How do I represent this instruction in x86 assembly with minimum number of instructions?
push esp
mov edi, 4
mul edi
add edi, 0x11233344
Your asm doesn't make any sense (push esp copies to memory, not another register), and mul edi writes EDX:EAX not edi. It does EDX:EAX = EAX * src_operand. Read the manual: https://www.felixcloutier.com/x86/MUL.html. Or better, use imul instead unless you actually need the high-half output of the full 32x32 => 64-bit multiply.
Also, don't use the stack pointer register ESP to hold temporary values unless you know exactly what you're doing (e.g. you're in user-space, and you've made sure no signal handlers can asynchronously use the stack.) stack-pointer * 4 + large-constant is not something that a normal program would ever do.
Normally you could do this in one LEA instruction but ESP is the only register that can't be an index in an x86 address mode. See rbp not allowed as SIB base? (The index is the part of an addressing mode that can have a 2-bit shift count applied, aka a scale factor).
I think our best bet is still just to copy ESP to EDI, then use LEA:
mov edi, esp
lea edi, [edi * 4 + 0x11223344]
Or you could copy-and-add with LEA, and then left shift, because the value we're adding has two zeros as its low bits (i.e. it's a multiple of 4). So we can right shift it by 2 without losing any bits.
SHIFTED_ADD_CONSTANT equ 0x11223344 >> 2
lea edi, [esp + SHIFTED_ADD_CONSTANT]
shl edi, 2
The add before left-shifting will produce carry into the top 2 bits, but we're about to shift those bits out so it doesn't matter what's there.
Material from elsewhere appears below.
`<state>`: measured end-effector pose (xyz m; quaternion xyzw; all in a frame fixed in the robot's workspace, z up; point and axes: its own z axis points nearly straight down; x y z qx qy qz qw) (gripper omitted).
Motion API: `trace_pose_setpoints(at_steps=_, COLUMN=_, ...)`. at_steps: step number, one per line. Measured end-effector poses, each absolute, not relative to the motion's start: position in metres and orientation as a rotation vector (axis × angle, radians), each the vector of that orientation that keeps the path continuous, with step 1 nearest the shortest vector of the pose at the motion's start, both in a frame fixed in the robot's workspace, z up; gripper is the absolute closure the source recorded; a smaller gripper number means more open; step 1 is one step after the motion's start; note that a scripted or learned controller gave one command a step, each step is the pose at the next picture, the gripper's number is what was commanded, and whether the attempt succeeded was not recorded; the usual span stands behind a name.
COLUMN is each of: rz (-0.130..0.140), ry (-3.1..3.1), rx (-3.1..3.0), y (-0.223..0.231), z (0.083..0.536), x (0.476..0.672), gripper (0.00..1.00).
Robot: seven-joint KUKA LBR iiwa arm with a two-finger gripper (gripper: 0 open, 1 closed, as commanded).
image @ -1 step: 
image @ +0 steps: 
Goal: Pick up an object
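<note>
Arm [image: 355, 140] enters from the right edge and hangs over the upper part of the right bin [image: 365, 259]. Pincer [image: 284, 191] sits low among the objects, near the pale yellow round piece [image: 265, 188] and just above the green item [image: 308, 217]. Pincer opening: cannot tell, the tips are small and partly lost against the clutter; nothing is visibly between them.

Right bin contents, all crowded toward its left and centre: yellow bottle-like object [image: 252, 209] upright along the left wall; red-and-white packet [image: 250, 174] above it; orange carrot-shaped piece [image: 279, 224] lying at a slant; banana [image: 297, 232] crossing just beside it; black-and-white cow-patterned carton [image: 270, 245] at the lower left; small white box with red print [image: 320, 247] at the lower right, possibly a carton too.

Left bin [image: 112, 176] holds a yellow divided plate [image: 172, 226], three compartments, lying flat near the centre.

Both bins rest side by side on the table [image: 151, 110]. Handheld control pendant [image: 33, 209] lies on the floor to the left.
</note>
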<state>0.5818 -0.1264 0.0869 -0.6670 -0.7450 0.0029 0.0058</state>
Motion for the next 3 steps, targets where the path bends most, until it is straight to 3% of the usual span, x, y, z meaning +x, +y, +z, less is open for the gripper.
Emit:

This is also 2 uops, and more efficient on AMD Bulldozer-family CPUs (no mov-elimination for GP-integer mov, and where a scaled index costs an extra cycle of latency for LEA). Zen has mov-elimination but I think still the same LEA latencies so both versions are 2 cycle latency. Even "complex" LEA has 2/clock throughput on Zen, or 4/clock for simple LEA (any ALU port).
But less efficient on Intel IvyBridge and later CPUs where the mov can run with zero latency (mov elimination), and the [edi*4 + disp32] addressing mode is still a fast 2-component LEA. So on Intel CPUs with mov-elimination, the first version is 2 front-end uops, 1 unfused-domain uop for an execution unit, and only 1 cycle of latency.
Another 2-instruction option is to use a slower imul instead of a fast shift. (Addressing modes use a shift: even though it's written as * 1 / 2 / 4 / 8, it's encoded in a 2-bit shift-count field in machine code).
imul edi, esp, 4 ; this is dumb, don't use mul/imul for powers of 2.
add edi, 0x11223344
imul has 3 cycle latency on modern x86 CPUs which is pretty good, but is slower on old CPUs like Pentium 3. Still not as good as 1 or 2-cycle latency for mov + LEA, and imul runs on fewer ports.
(Number of instructions is not usually the thing to optimize for; number of uops usually matters more, and latency / back-end throughput. Also code-size in bytes of x86 machine code; different instructions are different lengths.)